• EXERCISE GOAL:
Restate all data exactly. No images.

• DATASET SECTION:

-- -- --

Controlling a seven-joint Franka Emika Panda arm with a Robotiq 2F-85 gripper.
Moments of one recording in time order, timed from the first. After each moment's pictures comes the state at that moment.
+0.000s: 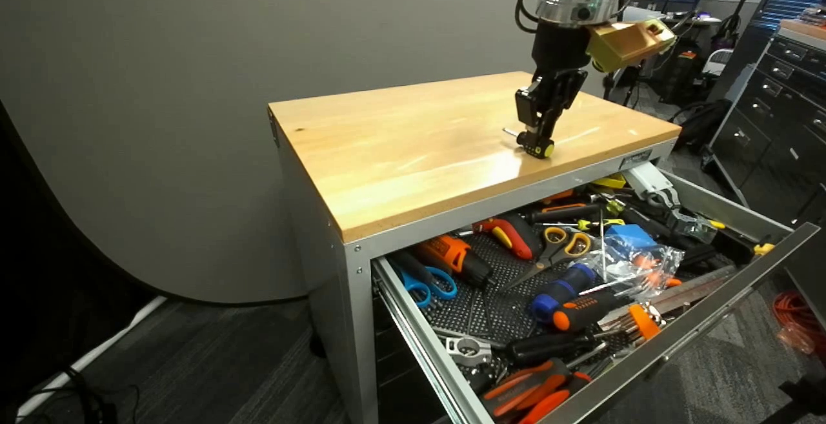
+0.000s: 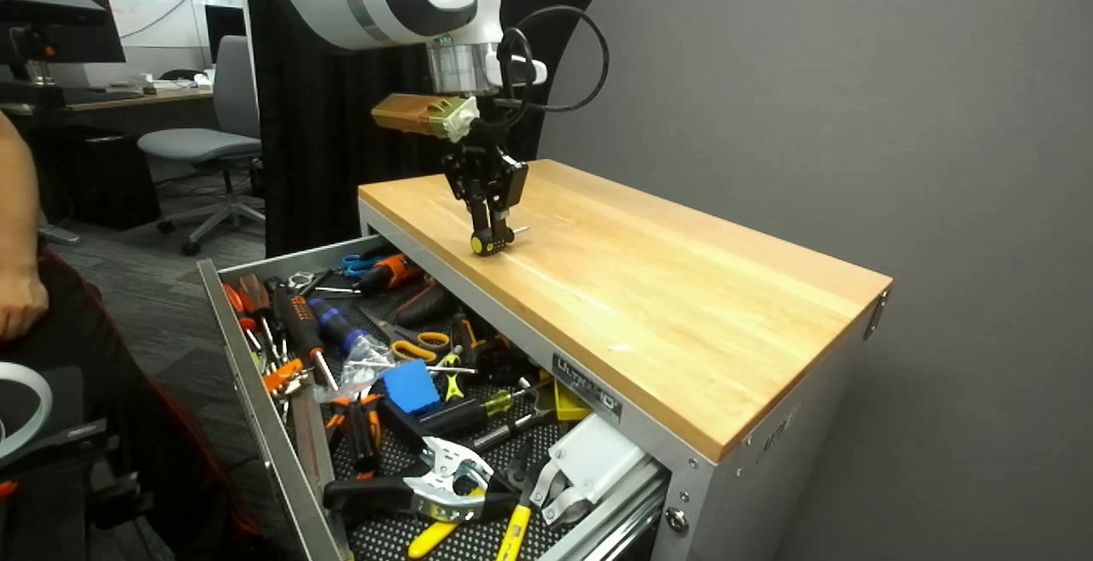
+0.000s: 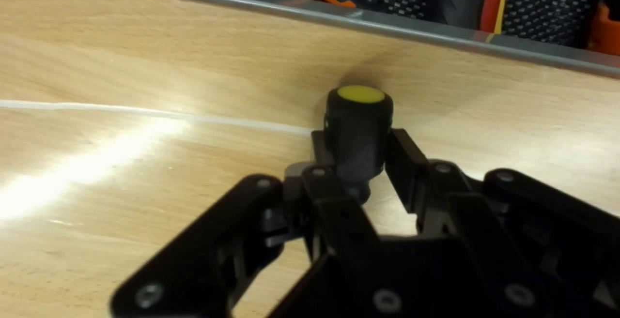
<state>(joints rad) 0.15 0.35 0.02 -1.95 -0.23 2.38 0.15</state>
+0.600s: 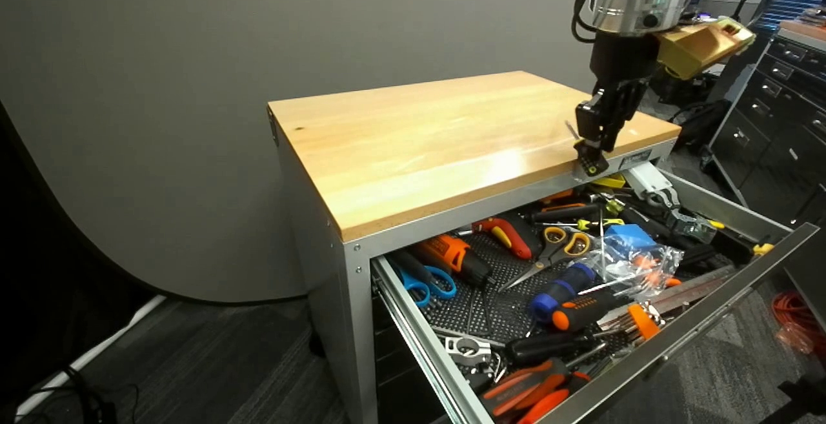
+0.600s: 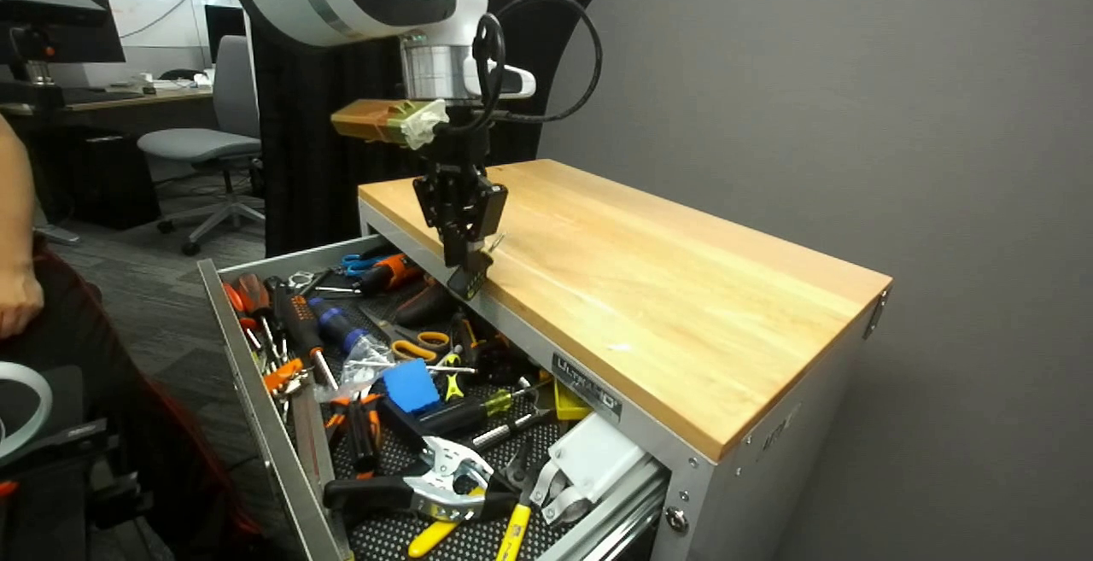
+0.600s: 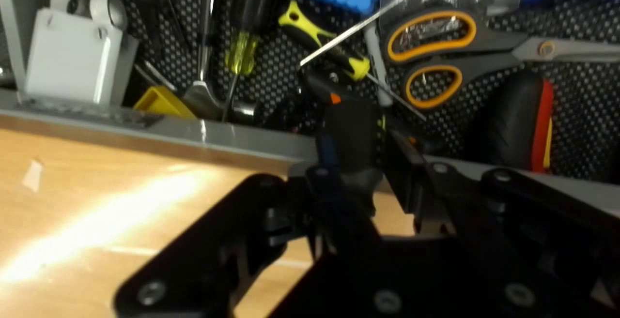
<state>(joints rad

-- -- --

• RESPONSE TO THE EXERCISE:
Controlling a seven-joint Franka Emika Panda arm with a Robotiq 2F-85 gripper.
Moments of one recording in time order, timed from the first. After each moment's pictures comes the state at that moment.
+0.000s: 
+0.000s: 
+0.000s: 
<state>(joints rad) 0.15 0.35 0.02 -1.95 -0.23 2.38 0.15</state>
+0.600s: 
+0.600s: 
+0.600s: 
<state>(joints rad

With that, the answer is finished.